Más adelante, el recuerdo de la Guadalajara de su niñez aparece como un espejismo en frases lapidarias que suenan por todas partes a autobiografía, a recuerdo entrañable de un pasado lejano, muy lejano, que Clarín aprovecha para trasladar a Serrano, personaje de ficción en su novela, que en un determinado instante se pierde en este profundo mar de añoranzas:
«Allí, a diez o doce leguas de Madrid, estaba aquella Guadalajara donde él había tenido doce años, y apenas había vuelto a pensar en ella; y ella le guardaba, como guarda el fósil el molde de tantas cosas muertas, sus recuerdos petrificados. Se puso a pensar en el alma que él había tenido a los doce años. Recordó, de pronto, unos versos sáficos, imitación de los del famoso Villegas al "huésped eterno del abril florido", que había escrito a orillas del Henares, que estaba helado. El hacía sáficos, y sus amigos resbalaban sobre el río. ¡Qué universo el de sus ensueños de entonces! Y recordaba que sus poesías eran tristes y hablaban de desengaños y de ilusiones perdidas: Guadalajara no era su patria: en Guadalajara sólo había vivido seis meses. No le había pasado allí nada de particular.
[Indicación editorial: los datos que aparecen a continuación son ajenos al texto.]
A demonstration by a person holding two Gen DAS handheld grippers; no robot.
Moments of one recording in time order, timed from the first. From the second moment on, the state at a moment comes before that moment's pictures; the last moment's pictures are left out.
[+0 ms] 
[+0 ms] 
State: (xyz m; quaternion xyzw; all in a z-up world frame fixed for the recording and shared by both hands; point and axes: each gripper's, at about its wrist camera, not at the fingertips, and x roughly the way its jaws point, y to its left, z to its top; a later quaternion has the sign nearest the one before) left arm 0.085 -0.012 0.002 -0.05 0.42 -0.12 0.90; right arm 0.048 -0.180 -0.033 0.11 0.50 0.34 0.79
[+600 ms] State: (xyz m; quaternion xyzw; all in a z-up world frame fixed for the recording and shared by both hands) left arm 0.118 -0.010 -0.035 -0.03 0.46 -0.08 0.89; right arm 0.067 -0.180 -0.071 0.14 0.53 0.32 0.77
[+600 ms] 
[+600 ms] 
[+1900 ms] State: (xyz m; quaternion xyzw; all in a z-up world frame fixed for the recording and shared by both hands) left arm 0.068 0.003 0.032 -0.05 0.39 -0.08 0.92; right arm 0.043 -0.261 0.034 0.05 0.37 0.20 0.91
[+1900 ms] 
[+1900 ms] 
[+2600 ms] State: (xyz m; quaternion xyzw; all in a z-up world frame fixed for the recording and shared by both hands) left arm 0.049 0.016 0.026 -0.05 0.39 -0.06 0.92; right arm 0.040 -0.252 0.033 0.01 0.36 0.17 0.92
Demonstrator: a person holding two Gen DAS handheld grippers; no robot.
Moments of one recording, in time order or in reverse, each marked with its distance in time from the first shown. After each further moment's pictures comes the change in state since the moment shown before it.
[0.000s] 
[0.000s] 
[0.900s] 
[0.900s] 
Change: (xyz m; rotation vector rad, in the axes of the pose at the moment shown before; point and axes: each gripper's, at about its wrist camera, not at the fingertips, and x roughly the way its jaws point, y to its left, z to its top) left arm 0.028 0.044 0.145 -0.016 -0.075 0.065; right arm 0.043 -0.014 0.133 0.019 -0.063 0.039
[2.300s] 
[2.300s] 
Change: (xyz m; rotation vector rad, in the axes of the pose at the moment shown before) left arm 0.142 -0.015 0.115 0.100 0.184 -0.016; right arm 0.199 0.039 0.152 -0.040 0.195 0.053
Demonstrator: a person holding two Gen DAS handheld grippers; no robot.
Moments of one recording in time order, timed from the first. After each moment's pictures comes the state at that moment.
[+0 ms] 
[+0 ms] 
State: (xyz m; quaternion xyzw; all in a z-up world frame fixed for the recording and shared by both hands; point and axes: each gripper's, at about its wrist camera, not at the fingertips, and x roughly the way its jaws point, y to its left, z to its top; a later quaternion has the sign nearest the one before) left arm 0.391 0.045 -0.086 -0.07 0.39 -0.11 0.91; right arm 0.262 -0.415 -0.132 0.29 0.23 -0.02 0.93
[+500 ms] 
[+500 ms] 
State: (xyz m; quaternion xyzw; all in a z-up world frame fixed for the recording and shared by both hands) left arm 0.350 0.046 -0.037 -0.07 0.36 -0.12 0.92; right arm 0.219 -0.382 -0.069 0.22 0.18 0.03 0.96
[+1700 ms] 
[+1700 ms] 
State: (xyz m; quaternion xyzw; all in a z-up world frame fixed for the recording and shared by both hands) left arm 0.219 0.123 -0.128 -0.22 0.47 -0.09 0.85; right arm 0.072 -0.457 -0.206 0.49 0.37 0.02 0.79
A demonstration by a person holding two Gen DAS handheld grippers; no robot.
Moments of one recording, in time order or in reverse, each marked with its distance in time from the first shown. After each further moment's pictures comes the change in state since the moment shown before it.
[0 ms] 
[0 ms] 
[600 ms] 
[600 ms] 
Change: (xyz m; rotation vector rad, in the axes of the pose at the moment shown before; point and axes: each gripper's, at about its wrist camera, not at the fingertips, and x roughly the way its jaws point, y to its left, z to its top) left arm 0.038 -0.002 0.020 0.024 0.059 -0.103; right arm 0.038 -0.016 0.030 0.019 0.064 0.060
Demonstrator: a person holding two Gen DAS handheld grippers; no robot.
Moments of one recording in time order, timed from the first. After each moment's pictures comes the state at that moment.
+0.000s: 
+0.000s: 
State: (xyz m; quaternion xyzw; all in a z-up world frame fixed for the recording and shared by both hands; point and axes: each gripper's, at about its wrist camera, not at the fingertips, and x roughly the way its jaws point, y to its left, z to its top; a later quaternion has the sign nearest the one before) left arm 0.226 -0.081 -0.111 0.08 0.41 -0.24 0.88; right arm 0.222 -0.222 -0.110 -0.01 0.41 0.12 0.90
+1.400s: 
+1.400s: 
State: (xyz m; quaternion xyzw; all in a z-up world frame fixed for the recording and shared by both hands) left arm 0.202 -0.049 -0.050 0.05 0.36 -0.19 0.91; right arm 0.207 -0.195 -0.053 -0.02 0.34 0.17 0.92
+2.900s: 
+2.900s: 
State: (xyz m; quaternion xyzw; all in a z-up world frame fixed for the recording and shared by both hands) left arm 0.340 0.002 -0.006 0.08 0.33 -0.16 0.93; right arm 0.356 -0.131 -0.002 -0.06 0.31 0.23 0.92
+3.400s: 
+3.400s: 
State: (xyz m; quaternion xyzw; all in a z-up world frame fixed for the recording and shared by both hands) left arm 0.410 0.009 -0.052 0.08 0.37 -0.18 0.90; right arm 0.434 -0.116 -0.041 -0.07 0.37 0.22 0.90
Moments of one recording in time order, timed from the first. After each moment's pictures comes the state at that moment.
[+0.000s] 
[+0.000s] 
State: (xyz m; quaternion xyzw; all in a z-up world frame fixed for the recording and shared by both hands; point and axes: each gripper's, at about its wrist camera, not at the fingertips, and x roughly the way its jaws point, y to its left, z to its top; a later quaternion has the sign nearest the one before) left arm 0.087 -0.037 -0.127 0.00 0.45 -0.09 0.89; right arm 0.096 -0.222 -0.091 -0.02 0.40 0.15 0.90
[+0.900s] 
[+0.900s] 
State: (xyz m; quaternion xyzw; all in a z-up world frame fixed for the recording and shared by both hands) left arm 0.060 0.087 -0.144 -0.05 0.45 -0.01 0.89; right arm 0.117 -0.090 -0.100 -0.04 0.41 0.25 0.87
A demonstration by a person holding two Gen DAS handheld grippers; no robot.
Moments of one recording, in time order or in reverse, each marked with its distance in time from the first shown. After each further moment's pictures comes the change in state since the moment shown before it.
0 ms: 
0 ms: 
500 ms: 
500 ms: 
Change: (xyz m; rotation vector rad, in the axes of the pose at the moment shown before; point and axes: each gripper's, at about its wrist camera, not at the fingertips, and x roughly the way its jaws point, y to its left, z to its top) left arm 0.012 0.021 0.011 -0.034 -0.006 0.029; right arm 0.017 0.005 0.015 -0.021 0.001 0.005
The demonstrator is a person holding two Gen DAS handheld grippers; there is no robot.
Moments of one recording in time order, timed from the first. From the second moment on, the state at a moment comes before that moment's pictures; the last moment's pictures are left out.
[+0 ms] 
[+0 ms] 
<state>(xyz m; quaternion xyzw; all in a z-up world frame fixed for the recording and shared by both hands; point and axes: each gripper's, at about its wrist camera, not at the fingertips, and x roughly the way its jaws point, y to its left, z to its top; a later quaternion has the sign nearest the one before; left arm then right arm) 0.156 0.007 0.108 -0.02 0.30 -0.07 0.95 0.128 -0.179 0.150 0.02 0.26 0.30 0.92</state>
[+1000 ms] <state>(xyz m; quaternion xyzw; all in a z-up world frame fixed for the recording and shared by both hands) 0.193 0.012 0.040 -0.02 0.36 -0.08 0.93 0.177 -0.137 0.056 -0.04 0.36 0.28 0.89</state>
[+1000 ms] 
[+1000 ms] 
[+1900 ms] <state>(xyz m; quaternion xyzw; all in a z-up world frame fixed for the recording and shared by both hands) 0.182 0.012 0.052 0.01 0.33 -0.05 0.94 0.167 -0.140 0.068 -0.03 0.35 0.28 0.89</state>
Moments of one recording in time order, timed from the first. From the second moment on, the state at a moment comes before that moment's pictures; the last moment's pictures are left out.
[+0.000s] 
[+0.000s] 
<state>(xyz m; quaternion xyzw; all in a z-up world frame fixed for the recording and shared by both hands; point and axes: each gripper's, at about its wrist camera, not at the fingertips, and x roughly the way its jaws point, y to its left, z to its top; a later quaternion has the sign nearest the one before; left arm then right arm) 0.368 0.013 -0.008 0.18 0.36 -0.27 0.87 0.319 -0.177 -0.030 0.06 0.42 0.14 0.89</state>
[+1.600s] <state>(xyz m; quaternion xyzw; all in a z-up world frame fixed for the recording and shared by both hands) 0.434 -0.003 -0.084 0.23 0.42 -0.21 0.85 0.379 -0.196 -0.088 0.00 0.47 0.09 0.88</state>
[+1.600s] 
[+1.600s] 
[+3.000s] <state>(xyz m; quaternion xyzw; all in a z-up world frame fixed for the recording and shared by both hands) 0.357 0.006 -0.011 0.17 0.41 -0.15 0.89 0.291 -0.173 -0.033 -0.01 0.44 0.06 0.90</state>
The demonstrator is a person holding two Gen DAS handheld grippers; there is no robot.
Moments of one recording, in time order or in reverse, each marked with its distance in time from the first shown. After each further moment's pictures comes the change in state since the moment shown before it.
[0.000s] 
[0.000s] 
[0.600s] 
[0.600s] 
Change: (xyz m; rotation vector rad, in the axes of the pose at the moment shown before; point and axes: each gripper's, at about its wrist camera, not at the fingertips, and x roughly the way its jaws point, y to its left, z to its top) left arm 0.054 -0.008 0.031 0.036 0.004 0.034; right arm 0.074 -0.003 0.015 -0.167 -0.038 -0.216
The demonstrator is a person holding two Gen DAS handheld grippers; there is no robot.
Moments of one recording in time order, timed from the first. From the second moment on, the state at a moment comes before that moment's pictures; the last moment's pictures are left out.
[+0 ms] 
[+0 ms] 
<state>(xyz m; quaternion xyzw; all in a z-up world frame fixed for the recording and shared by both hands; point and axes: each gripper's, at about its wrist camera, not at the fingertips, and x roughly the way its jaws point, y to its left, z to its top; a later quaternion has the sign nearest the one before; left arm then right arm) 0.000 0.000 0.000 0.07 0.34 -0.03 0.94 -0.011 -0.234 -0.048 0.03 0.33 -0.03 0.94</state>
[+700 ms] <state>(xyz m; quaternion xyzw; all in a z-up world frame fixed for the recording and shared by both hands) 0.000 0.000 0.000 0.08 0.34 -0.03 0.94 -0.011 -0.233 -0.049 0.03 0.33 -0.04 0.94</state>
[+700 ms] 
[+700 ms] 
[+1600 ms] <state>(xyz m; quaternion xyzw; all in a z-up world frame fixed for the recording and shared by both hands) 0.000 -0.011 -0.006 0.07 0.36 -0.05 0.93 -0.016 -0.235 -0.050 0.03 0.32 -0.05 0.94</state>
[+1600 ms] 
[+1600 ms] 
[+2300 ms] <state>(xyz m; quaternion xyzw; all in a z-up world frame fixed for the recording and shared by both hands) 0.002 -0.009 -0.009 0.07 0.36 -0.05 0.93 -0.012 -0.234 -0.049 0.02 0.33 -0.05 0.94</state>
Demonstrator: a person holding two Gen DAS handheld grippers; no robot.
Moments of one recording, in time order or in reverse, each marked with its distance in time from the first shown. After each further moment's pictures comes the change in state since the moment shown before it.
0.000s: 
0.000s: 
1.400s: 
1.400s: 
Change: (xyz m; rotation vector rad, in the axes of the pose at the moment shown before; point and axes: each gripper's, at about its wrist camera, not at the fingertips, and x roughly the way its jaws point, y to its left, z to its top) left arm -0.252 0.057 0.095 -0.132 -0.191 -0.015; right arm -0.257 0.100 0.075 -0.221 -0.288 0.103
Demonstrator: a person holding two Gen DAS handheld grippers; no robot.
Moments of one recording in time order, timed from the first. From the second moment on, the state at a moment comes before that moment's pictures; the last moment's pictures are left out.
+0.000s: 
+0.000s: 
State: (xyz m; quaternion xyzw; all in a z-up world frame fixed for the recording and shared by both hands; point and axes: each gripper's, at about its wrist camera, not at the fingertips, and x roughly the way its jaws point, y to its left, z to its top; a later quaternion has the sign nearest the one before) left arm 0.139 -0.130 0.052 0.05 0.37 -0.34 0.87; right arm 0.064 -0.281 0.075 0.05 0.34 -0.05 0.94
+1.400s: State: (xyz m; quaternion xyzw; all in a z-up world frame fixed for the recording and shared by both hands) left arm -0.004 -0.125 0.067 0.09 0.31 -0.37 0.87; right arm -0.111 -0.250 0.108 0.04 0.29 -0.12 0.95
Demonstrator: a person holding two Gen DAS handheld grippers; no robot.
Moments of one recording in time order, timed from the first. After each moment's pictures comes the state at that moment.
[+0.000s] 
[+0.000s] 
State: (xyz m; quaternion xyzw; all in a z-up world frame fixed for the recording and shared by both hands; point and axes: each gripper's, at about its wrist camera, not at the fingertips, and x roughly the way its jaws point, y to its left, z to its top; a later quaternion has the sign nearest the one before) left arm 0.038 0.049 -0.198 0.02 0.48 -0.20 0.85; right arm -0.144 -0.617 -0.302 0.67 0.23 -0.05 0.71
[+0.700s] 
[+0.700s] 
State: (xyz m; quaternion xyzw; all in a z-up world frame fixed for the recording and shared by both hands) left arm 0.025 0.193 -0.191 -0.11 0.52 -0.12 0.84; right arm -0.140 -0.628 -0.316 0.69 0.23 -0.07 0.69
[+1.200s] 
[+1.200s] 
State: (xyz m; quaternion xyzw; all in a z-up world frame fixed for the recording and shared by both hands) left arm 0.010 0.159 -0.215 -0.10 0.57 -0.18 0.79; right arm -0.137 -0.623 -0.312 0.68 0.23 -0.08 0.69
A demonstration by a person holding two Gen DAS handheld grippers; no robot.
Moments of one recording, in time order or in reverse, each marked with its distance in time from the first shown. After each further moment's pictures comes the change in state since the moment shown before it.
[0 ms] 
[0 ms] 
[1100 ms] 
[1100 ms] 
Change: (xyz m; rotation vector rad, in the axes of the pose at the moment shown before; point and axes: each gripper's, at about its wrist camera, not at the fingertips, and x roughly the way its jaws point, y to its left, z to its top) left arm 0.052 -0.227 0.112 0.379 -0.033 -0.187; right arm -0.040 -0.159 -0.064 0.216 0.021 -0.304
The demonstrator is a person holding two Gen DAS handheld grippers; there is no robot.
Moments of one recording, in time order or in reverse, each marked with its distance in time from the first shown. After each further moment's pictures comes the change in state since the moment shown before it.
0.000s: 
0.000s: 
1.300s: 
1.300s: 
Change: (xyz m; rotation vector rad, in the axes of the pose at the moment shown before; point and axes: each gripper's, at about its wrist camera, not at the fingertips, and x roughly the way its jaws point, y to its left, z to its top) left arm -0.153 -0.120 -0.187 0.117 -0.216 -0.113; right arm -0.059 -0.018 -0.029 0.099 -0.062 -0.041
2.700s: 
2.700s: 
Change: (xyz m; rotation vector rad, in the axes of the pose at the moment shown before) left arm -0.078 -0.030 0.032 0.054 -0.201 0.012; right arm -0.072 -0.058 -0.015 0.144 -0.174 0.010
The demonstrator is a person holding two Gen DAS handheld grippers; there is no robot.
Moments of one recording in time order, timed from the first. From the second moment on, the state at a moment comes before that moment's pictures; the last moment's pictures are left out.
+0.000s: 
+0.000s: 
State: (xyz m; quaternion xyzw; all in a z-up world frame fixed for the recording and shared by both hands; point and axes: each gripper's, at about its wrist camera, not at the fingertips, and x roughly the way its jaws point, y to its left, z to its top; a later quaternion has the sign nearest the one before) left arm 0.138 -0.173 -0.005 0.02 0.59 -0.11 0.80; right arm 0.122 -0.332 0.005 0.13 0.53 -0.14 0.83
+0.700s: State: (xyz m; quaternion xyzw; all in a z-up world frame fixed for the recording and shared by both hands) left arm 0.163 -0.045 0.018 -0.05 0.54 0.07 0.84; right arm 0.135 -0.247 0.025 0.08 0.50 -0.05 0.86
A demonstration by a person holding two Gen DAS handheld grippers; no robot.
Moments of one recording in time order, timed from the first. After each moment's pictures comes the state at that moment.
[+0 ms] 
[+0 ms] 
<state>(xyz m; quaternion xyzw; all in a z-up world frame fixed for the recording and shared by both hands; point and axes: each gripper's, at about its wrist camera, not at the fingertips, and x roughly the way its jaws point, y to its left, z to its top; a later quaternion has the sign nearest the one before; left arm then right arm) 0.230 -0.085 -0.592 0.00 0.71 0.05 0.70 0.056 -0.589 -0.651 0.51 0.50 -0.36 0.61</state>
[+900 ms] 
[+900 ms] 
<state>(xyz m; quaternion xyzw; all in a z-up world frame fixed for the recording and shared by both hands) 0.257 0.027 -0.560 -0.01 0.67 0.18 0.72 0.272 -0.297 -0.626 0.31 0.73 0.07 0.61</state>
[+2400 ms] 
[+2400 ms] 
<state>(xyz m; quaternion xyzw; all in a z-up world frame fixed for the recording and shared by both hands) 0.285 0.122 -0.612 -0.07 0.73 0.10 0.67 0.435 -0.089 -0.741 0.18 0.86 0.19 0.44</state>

El, que había amado desde los ocho años en todos los parajes que había recorrido, no había alimentado en Guadalajara ninguna pasión, no había hecho allí sus primeros versos, ni los que después le parecieron inmortales: allí había estudiado aritmética, y álgebra y griego, y se había visto en el cuadro de honor, y... nada más. Pero allí había tenido los doce o trece años de un espíritu precoz;»
Aunque Guadalajara no significó para él lo que pudo ser Oviedo, la ciudad de su vida, la musa de sus sueños, el porqué de sus inquietudes y desvelos, no nos quepa duda de que "Super­chería" fue un regalo magnífico para esta Guadalajara tranquila -menos que en su tiempo, pero tranquila al fin- que dio el salto hacia el nuevo milenio engarzada en nuevas maneras de vivir, como corresponde a la ciudad en movimiento que, con mayor o menor empeño, siempre apareció en primera fila de los pueblos que, nunca a peor, se empeñan en sobrevivir, y al fin lo consiguen.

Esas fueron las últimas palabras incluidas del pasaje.